- Task to carry out
In which lines of the data does the string "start" appear? Copy every one.

═══ Dataset excerpt

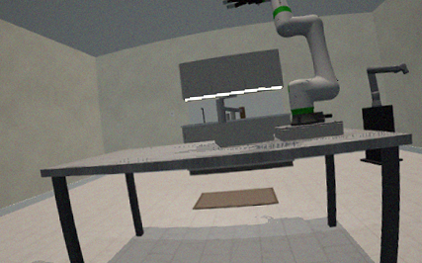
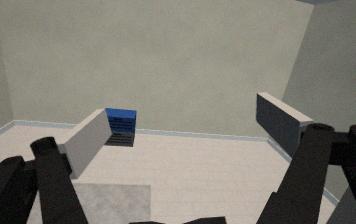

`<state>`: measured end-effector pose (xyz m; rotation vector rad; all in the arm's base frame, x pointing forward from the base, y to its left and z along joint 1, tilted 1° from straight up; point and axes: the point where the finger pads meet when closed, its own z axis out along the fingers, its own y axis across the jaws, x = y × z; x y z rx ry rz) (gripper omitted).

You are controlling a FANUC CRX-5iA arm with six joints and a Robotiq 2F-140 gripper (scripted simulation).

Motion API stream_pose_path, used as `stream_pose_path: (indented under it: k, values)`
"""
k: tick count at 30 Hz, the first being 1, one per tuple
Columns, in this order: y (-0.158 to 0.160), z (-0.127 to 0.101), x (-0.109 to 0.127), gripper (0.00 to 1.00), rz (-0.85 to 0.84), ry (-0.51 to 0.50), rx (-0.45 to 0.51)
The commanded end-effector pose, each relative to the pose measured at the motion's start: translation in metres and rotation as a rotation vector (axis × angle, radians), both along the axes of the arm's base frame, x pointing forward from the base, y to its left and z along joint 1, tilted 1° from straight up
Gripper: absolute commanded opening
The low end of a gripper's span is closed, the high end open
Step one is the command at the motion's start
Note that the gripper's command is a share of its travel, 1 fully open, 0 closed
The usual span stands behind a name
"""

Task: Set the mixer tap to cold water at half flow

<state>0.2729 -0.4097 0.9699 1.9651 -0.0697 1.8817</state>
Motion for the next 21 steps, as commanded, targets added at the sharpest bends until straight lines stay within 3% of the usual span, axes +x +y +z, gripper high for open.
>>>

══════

- Response to the exercise
The commanded end-effector pose, each relative to the pose measured at the motion's start: translation in metres and rotation as a rotation vector (axis × angle, radians), both along the axes of the arm's base frame, x pointing forward from the base, y to its left and z along joint 1, tilted 1° from straight up
Step one is the command at the motion's start

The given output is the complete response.